The researchers found that admission to hospital with COVID-19 was uncommon, with an overall risk of less than 0.5%.
However compared with other adults of working age, healthcare workers and their households accounted for 17% of all COVID-19 related hospital admissions, even though they represent only 11% of the working age population.
After adjusting for factors such as age, sex, ethnicity and underlying health conditions (comorbidities), the risk of hospital admission for COVID-19 in non-patient facing healthcare workers and their household members was similar to the risk in the general population.
However, patient-facing healthcare workers were three times more likely to be admitted to hospital for COVID-19, while members of their households were nearly twice as likely to be admitted to hospital for COVID-19 than other working age adults.
Those working in “front door” roles, such as paramedics and A&E department staff, were at the highest risk of hospital admission for COVID-19.
Among healthcare workers who were admitted, 1 in 8 were admitted into critical care and six (2.5%) died. To put this into context, this corresponds to just 0.004% of deaths as a proportion of all healthcare workers. In admitted household members, 1 in 5 were admitted to critical care and 18 (13%) died.
This is an observational study, so can’t establish cause, and the researchers acknowledge that some misclassification is likely to have occurred. What’s more, the study included predominantly white healthcare workers, so results may not apply to ethnic minority groups.
Nevertheless, the researchers say these findings from the “first wave” in Scotland show that healthcare workers in patient facing roles—especially those in “front door” roles—are, along with their households, at particular risk.
And they call on governments, healthcare managers and occupational health specialists to consider how best to protect healthcare workers and their families in the event of a resurgent pandemic.
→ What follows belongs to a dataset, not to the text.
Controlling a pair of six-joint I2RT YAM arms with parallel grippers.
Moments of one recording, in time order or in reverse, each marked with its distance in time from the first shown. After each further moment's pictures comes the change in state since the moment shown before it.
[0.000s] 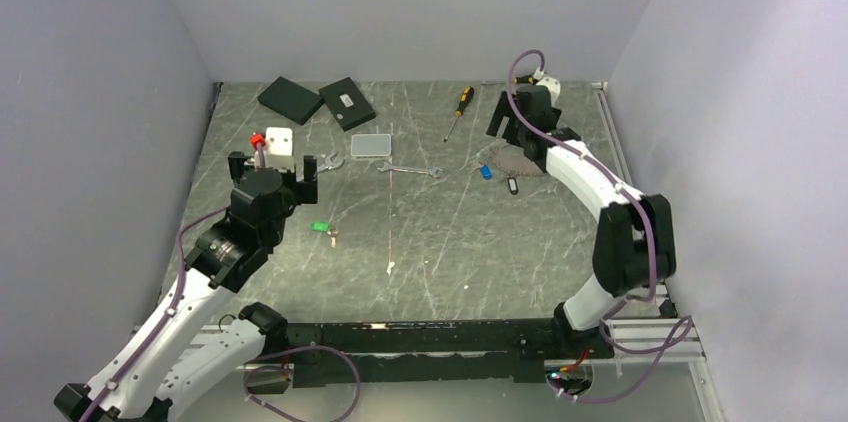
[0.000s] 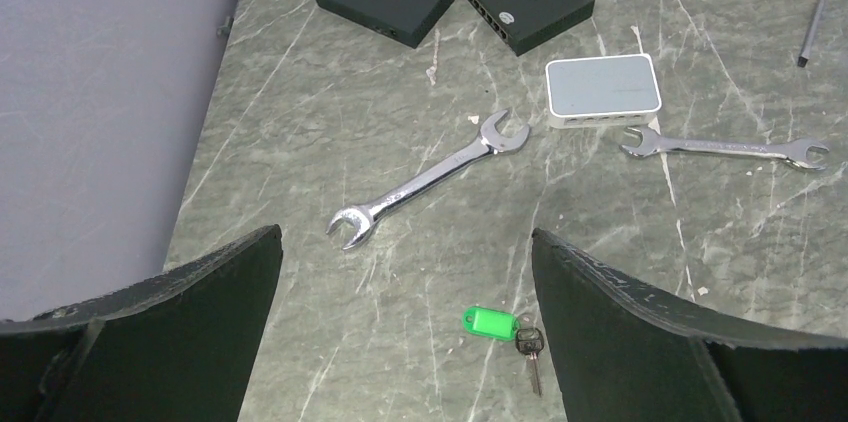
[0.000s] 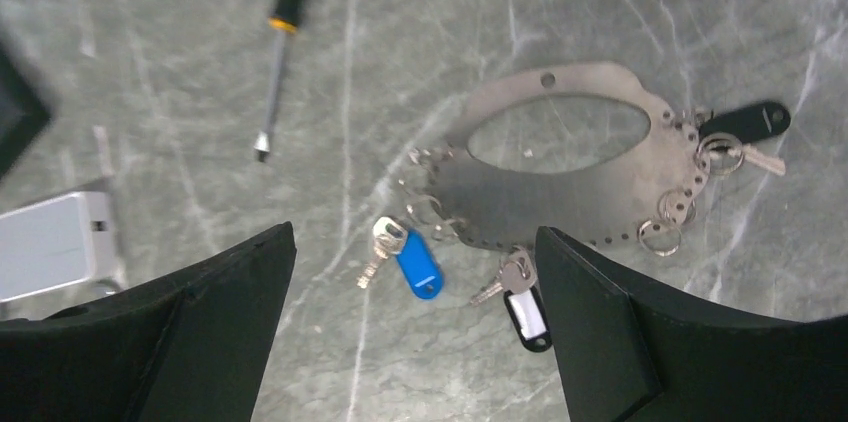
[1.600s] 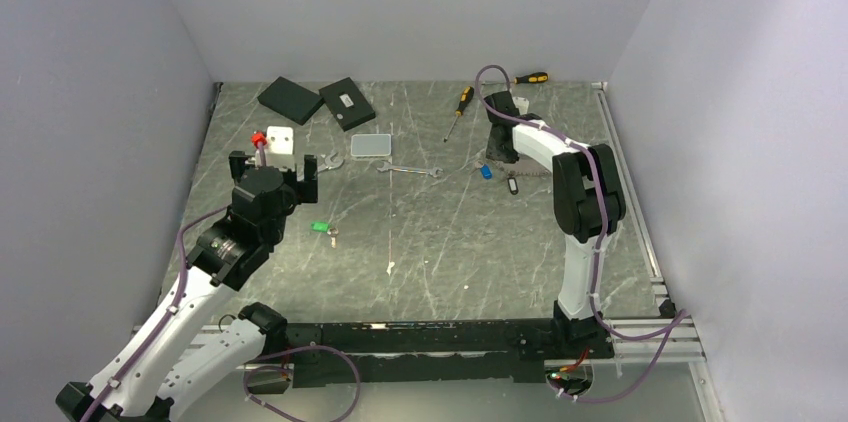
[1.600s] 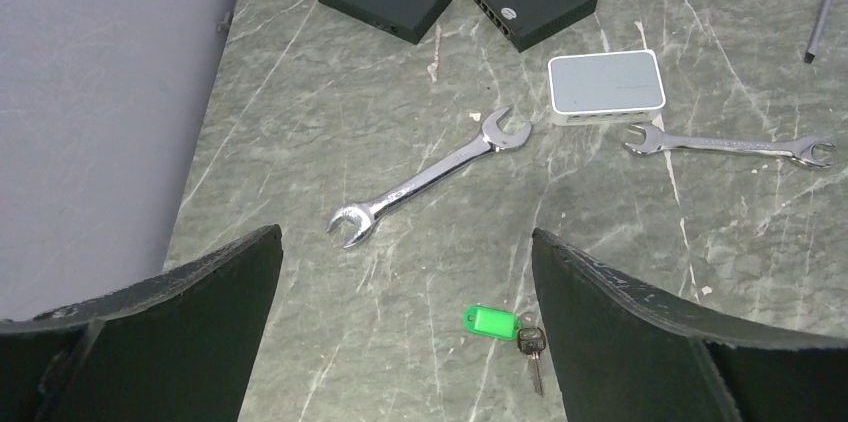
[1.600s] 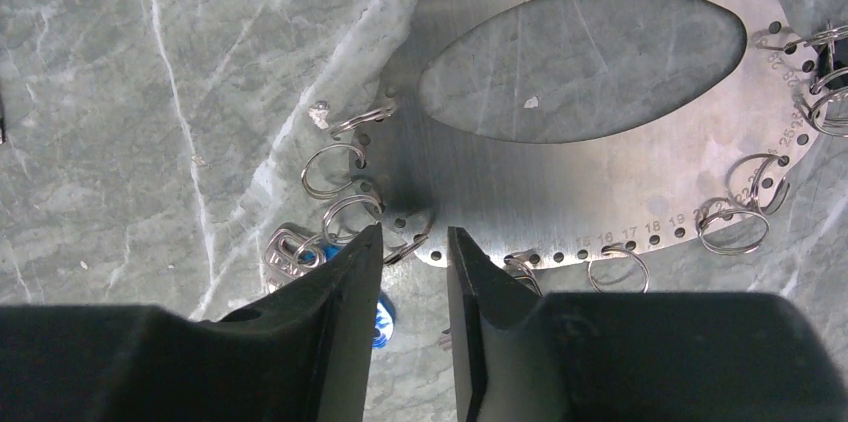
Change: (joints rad) left arm 0.013 0.013 0.000 0.001 0.009 0.000; right arm 0.031 0.474 0.288 -0.287 0.068 0.028
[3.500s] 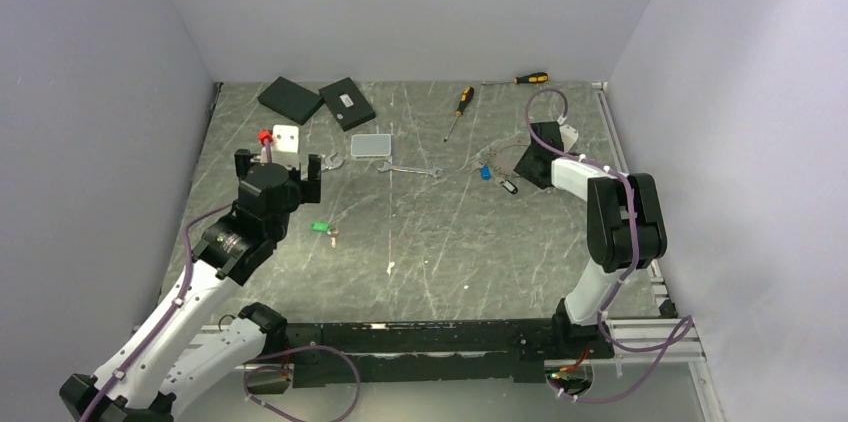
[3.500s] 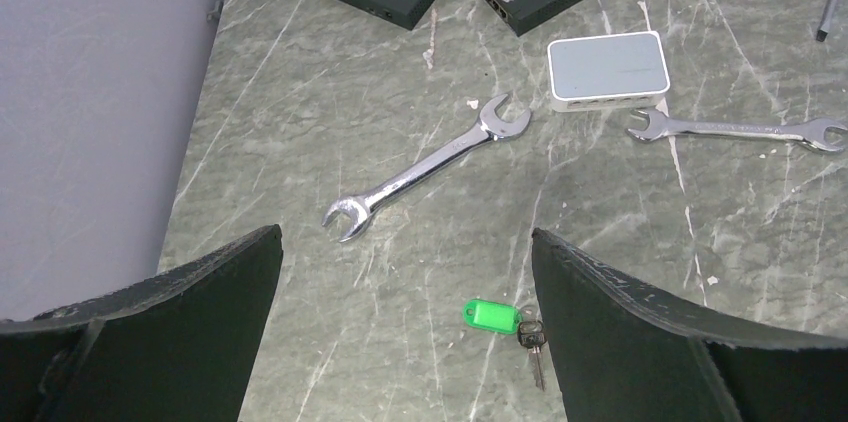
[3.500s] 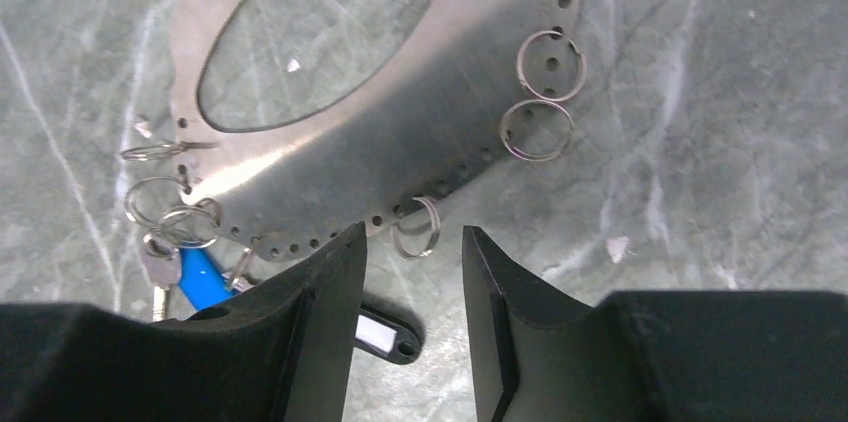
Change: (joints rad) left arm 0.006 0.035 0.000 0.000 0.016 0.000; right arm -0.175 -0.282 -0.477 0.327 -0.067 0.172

These findings should inform decisions about the organisation of health services, the use of personal protective equipment (PPE), and redeployment, they conclude.
In a linked editorial, researchers at Skane University Hospital in Sweden welcome these findings and say reasons for the observed increase in risk “need to be explored to help to guide safety improvements in healthcare settings.”
They call for high quality studies evaluating new prevention and control practices “to guide improvements in our approach to protecting health care workers and their families, including those from ethnic minority communities who have the highest risks of infection and poor outcomes, widening workplace inequality.”
They also call on the international community to support efforts by the World Health Organization to secure adequate supplies of PPE and COVID-19 tests for low and middle income countries, and say an effective vaccine, if and when available, “must be distributed fairly and healthcare workers must be prioritised globally.”